PROMPT: A faithful copy of the data is what is wanted, minus any pictures.

[Opening EXCERPTED RECORDS section]

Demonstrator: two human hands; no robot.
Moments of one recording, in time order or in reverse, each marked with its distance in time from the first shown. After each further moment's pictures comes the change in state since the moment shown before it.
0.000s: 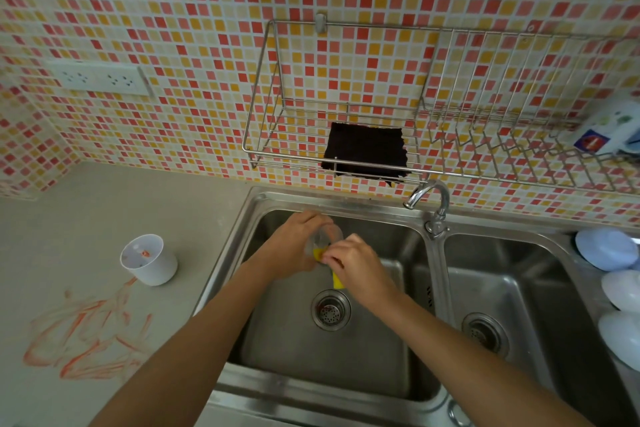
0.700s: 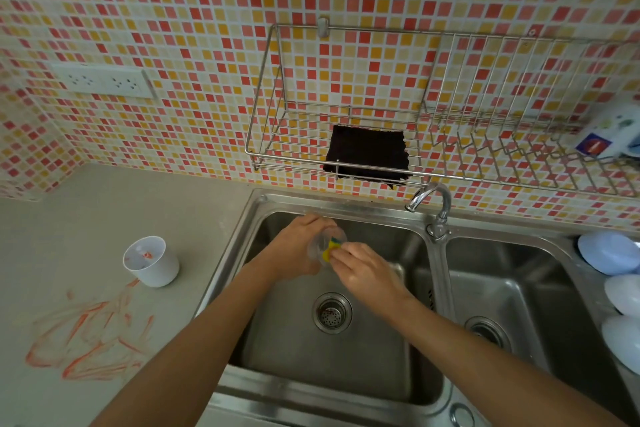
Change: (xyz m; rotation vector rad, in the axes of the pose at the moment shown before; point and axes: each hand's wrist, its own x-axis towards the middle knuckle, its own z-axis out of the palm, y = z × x) left_hand -0.001 0.017 -0.011 -0.003 0.021 0.083; right_hand -0.011 0.018 0.005 -0.441 0.154 -0.416
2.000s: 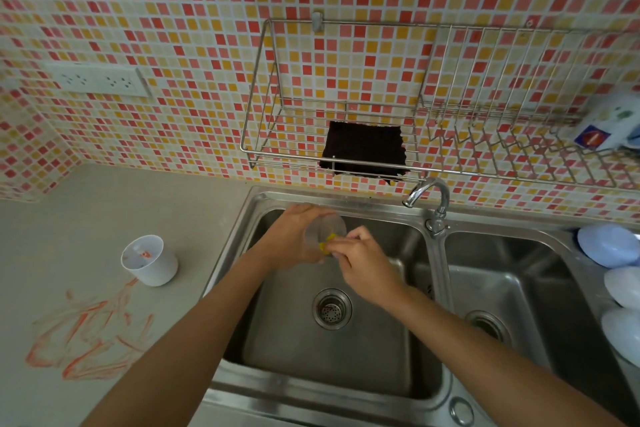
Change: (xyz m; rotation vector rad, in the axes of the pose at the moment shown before) left_hand 0.005 -0.008 -0.003 -0.062 0.052 -0.069; right_hand 0.015 0.000 -0.021 0.522 -0.179 0.478
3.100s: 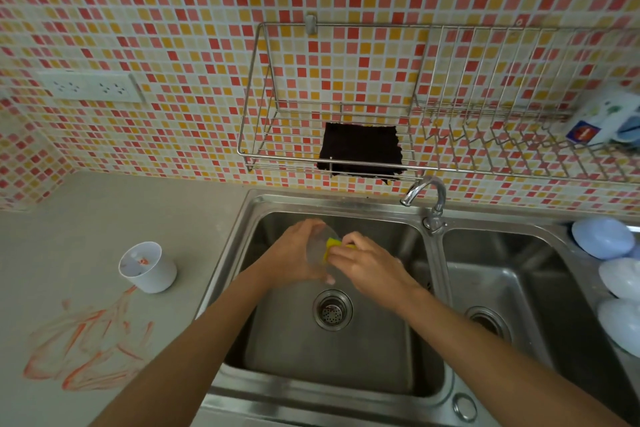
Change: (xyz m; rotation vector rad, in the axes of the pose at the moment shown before) left_hand -0.016 -0.002 0.015 -0.153 -0.152 -0.181; right_hand -0.010 0.013 -0.005 -0.347 -0.055 -0.359
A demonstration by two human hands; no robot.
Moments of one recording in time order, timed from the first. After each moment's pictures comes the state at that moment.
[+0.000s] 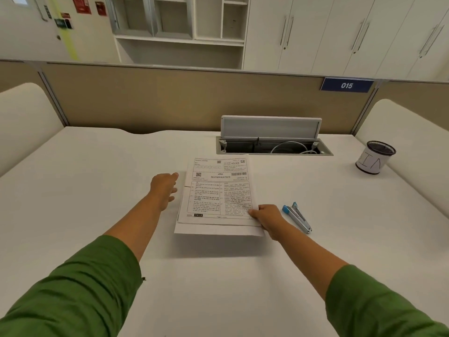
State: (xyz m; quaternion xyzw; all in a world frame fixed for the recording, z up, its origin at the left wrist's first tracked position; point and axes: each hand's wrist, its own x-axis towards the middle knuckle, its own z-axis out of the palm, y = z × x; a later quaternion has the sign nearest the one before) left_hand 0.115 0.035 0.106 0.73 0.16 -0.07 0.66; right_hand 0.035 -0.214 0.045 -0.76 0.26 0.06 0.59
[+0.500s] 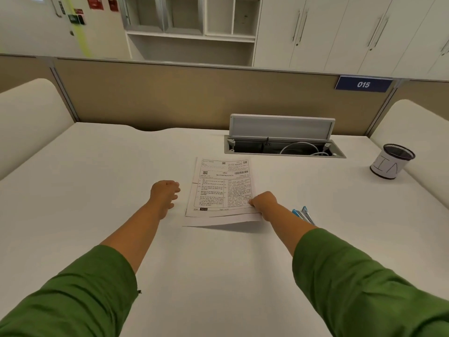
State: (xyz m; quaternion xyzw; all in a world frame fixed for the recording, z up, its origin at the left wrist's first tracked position) left_hand 0.114 0.053 0.087 0.74 0.18 -0.08 0.65; right_hand 0.100 -0.204 0.049 -0.83 0.31 0.10 0.45
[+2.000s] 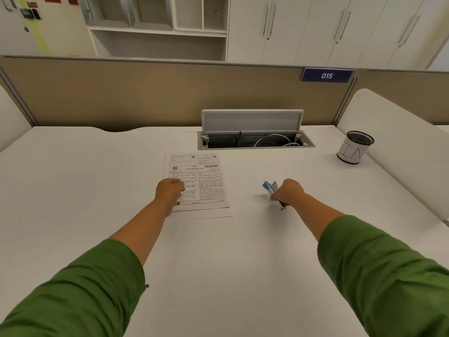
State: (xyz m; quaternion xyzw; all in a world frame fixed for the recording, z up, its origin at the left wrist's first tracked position) left_hand 0.113 -0.024 0.079 0.76 0.11 -0.11 0.63; right_hand 0.062 -0.324 0.080 -0.93 0.30 0.12 0.17
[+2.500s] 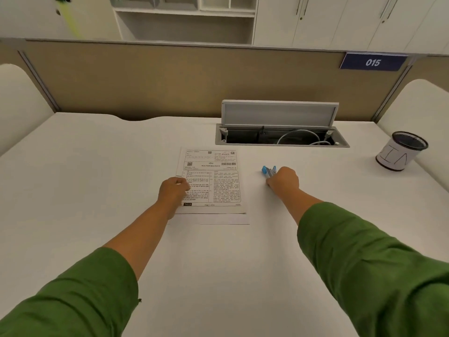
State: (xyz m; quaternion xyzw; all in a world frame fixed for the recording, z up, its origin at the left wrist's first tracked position) left_hand 0.138 -0.010 0.058 0.77 0.16 -0.08 0.61; right_hand 0.153 -0.293 0.047 -0.92 0.30 0.02 0.26
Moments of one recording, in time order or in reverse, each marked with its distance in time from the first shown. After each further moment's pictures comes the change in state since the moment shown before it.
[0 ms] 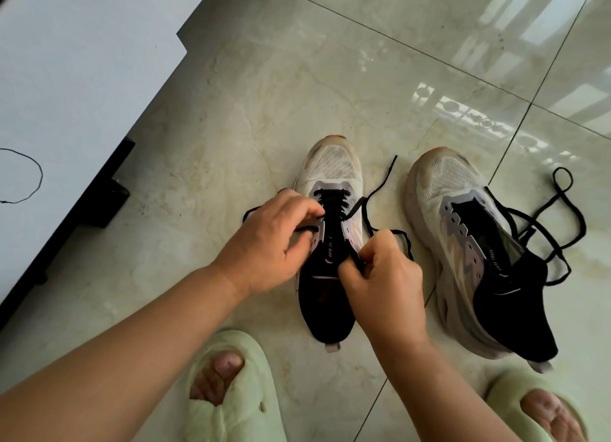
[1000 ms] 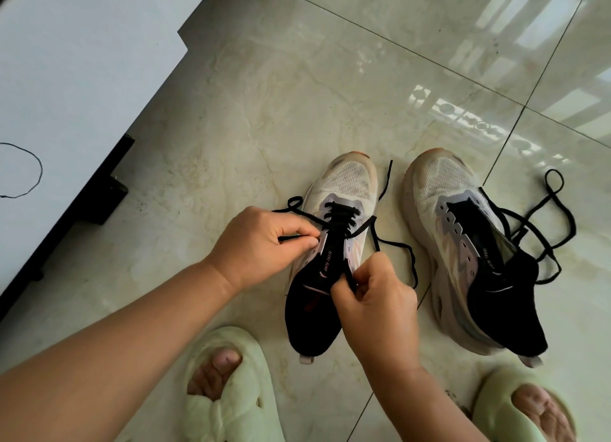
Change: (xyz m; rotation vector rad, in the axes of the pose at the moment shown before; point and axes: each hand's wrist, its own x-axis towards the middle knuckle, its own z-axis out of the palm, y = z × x) left_hand -0.007 -0.003 -0.001 -0.212 0.044 -0.174; right_hand -0.028 0.003 0.003 0.055 0.004 0.087
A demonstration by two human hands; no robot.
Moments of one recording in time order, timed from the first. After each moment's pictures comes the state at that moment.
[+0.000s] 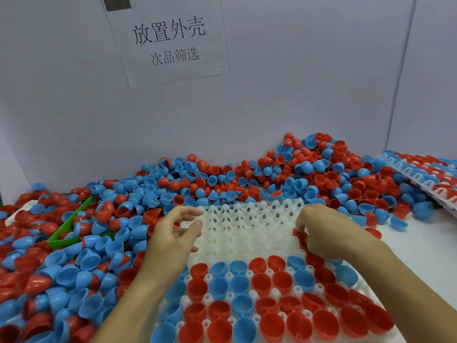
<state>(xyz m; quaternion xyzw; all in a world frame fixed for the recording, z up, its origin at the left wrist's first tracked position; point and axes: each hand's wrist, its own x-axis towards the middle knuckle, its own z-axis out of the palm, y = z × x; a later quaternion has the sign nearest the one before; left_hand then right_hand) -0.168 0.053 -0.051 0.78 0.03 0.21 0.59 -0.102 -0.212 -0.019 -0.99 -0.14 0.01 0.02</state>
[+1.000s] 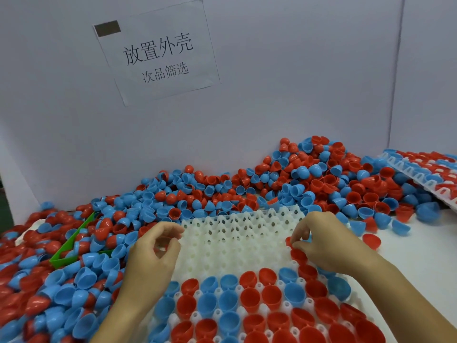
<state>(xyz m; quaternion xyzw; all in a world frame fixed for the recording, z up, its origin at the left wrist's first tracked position) -0.173 0.058 -0.047 0.84 0.02 0.30 0.45 -0.093 -0.237 -0.037 -0.96 -0.15 -0.04 0.23</state>
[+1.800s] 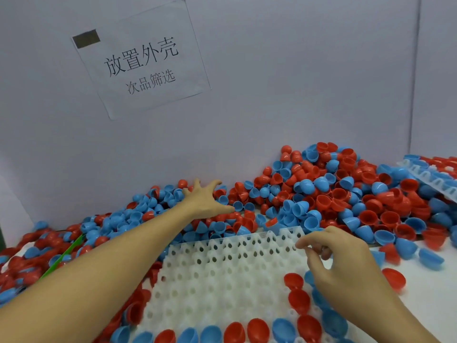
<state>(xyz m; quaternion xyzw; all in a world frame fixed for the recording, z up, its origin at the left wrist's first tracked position) 0.059 0.024 0.004 0.99 0.09 -0.01 0.08 -0.083 -0.250 -0.048 -0.87 -0.13 -0.18 0.43</state>
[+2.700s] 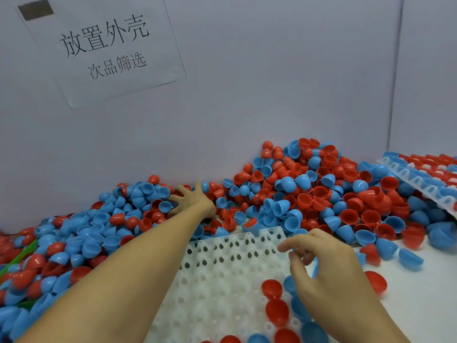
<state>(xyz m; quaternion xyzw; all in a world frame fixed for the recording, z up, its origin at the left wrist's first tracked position) 0.110 -0.019 -0.039 0.96 0.25 0.01 0.08 -0.079 -0.254 -0.051 -0.87 -0.13 -0.18 0.44</state>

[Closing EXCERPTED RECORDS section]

OUTPUT:
Demonstrator: two human hands; no robot.
Moments of one recording, in time order or in reverse, each marked with its distance in time from the first shown. After each further moment's pictures comes the change in state since the moment shown before it.
0.000s: 
0.700s: 
Change: (xyz m; rotation vector rad, in the axes of the pose at the moment shown before; point and axes: each hand's wrist, its own x-axis towards the middle knuckle, its own z-axis out of the palm, y = z × x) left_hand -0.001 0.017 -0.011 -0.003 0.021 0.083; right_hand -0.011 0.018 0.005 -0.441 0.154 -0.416
2.000s: 
Change: (xyz m; rotation vector rad, in the axes of the pose at the moment shown before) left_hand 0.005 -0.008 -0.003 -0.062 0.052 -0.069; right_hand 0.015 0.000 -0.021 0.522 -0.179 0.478
3.100s: 
Change: (xyz m; rotation vector rad, in the axes of the pose at the moment shown before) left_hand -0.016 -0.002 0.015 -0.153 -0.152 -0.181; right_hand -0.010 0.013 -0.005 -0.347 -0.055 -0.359
A demonstration by two human hands; no robot.
Moments of one recording in time order, timed from the first. After each moment's pictures comes the state at that moment.
[+0.000s] 
State: (xyz m; quaternion xyzw; all in a world frame fixed for the recording, z up, its origin at the left wrist's first tracked position; point and axes: each hand's wrist, its own x-axis towards the middle knuckle, its own z-axis out of the palm, y = z × x; a later quaternion has the sign nearest the one before) left_hand 0.115 0.035 0.106 0.73 0.16 -0.07 0.66; right_hand 0.035 -0.214 0.045 -0.76 0.26 0.06 0.59
[+0.500s] 
State: (xyz m; quaternion xyzw; all in a world frame fixed for the recording, z up, its origin at the left wrist's first tracked position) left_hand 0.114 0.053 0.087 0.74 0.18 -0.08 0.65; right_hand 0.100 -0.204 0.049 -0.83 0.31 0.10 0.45
[+2.000s] 
State: (xyz m; quaternion xyzw; all in a world frame fixed for the recording, z up, its origin at the left wrist's first tracked position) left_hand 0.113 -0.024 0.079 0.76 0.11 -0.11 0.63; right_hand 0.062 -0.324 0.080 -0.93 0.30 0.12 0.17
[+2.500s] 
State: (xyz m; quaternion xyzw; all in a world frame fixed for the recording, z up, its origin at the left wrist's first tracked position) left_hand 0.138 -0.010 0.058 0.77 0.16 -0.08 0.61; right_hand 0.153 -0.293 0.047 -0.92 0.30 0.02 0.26
Moments of one recording, in time order or in reverse, each marked with its distance in time from the first shown. After each further moment's pictures comes the change in state since the moment shown before it.
[0 ms] 
[1000 ms] 
Change: (xyz m; rotation vector rad, in the axes of the pose at the moment shown before; point and axes: each hand's wrist, its own x-axis towards the middle knuckle, its own z-axis out of the palm, y = z × x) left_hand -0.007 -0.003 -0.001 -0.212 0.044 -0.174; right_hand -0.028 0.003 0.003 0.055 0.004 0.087
A demonstration by two human hands; no robot.
Moments of one recording in time order, timed from the first. After each moment's pictures comes the state at that moment.
[+0.000s] 
<state>(xyz m; quaternion xyzw; all in a world frame fixed for the recording, z up, its origin at the left wrist's first tracked position; point and axes: each hand's wrist, its own x-axis towards the middle knuckle, its own z-axis out of the palm, y = z × x; a later quaternion has the sign nearest the one before; left_hand then right_hand) -0.168 0.053 -0.051 0.78 0.03 0.21 0.59 -0.102 -0.212 -0.019 -0.99 -0.14 0.01 0.02</state>
[+1.000s] 
<state>(xyz m; quaternion xyzw; all in a world frame fixed for the recording, z up, its origin at the left wrist's first tracked position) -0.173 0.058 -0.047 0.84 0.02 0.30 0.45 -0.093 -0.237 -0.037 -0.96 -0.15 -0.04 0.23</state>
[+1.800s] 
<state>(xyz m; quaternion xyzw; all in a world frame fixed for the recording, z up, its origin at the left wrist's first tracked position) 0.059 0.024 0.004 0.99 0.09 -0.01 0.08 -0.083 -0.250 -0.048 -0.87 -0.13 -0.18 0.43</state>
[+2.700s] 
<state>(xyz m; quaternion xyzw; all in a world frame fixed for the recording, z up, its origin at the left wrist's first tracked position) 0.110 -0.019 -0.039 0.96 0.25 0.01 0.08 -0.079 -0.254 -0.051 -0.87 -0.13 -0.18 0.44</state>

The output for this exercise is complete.